1. ## alternating series

i'm supposed to be testing if this series converges or diverges

$\displaystyle \sum_{n =1}^{\infty}(-1)^j\frac{\sqrt j}{j+5}$

i'm assuming i should be using the alternate series test here

so.. i'm taking the limit, and getting lim as n->infinity of (j^1/2)/j+5 is eventually equal to (1/2 j^-1/2 )/ 6. i think that this limit equals zero, is that correct?

also, i'm wondering how i can easily prove that bn+1 < or equal to bn

thanks!

2. Originally Posted by buttonbear
i'm supposed to be testing if this series converges or diverges

$\displaystyle \sum_{n =1}^{\infty}(-1)^j\frac{\sqrt j}{j+5}$

i'm assuming i should be using the alternate series test here

so.. i'm taking the limit, and getting lim as n->infinity of (j^1/2)/j+5 is eventually equal to (1/2 j^-1/2 )/ 6. i think that this limit equals zero, is that correct?
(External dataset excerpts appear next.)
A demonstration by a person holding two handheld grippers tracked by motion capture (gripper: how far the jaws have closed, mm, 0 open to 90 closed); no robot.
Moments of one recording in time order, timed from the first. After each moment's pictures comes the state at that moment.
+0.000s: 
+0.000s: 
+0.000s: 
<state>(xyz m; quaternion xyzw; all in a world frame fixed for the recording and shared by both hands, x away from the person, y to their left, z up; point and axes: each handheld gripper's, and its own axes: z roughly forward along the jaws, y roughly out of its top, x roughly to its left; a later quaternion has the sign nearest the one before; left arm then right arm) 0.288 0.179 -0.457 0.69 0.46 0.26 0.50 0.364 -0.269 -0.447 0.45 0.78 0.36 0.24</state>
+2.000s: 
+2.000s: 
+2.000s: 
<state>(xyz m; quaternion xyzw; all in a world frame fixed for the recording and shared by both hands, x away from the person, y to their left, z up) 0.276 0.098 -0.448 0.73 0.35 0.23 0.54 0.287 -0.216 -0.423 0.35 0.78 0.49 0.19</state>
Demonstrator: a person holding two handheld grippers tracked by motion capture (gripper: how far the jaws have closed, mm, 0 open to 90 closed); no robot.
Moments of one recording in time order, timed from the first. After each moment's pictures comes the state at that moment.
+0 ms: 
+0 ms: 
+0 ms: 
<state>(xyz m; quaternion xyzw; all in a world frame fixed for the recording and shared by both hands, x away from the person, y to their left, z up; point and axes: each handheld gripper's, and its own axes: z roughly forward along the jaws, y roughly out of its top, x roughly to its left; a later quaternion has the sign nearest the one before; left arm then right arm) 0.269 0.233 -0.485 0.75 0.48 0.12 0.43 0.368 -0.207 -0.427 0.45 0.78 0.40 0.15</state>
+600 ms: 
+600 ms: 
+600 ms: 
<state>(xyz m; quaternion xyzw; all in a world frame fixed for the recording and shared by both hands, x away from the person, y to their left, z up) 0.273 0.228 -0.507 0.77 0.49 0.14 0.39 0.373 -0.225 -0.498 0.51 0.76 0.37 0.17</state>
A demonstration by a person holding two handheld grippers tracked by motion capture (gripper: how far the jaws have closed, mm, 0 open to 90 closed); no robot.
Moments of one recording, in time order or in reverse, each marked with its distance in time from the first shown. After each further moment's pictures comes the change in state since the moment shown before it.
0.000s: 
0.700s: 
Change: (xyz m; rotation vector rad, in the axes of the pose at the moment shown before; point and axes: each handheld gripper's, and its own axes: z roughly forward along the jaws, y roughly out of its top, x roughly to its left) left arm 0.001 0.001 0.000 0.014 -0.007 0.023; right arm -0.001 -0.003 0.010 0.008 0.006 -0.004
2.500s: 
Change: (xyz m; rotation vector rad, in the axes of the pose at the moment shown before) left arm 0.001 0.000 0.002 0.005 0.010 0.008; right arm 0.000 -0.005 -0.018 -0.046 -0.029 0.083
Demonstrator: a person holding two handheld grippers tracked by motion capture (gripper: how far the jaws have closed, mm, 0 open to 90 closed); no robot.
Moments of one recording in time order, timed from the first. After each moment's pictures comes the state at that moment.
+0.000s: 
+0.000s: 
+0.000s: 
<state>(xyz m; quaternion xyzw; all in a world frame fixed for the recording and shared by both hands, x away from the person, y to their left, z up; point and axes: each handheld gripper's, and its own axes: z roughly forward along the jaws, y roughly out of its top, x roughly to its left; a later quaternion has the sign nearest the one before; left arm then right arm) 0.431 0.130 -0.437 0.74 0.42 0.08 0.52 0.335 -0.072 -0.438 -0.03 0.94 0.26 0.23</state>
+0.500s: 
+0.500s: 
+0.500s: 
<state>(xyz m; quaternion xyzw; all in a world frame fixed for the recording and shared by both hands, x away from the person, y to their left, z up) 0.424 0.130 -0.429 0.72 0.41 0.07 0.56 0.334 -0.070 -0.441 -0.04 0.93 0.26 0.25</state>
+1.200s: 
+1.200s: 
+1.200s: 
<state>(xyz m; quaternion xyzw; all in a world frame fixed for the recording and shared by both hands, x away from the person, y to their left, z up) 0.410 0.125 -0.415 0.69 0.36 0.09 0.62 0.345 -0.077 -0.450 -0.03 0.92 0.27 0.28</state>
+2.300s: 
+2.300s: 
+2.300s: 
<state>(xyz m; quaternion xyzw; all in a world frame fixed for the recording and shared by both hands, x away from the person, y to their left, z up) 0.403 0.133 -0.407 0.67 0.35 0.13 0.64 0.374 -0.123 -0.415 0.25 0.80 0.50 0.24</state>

also, i'm wondering how i can easily prove that bn+1 < or equal to bn

thanks!
There are j's where there should be n's (or vice versa) and I can't follow your argument.

All you have to do is prove $\displaystyle \lim_{n \rightarrow +\infty} \frac{\sqrt{n}}{n + 5} = 0$.

Note that $\displaystyle \frac{\sqrt{n}}{n + 5} = \frac{1}{\sqrt{n} + \frac{5}{\sqrt{n}}}$ and the result is obvious.

3. Originally Posted by mr fantastic
There are j's where there should be n's (or vice versa) and I can't follow your argument.

All you have to do is prove $\displaystyle \lim_{n \rightarrow +\infty} \frac{\sqrt{n}}{n + 5} = 0$.

Note that $\displaystyle \frac{\sqrt{n}}{n + 5} = \frac{1}{\sqrt{n} + \frac{5}{\sqrt{n}}}$ and the result is obvious.
Not quite, you also have to show that eventually $\displaystyle \frac{\sqrt{n}}{n + 5}$ is decreasing.

CB

4. yeah..they're all supposed to be j's, sorry about that

and, you do have to do more than just show the limit goes to zero

you have to show it is decreasing, that was what i was asking about
a clear way to demonstrate that bj+1 < or equal to bj

5. Originally Posted by buttonbear
you do have to do more than just show the limit goes to zero you have to show it is decreasing, that was what i was asking about
Look at the derivative of $\displaystyle \frac{\sqrt{x}}{x+5}$ you will see that it is negative (decreasing) if $\displaystyle 5<x$.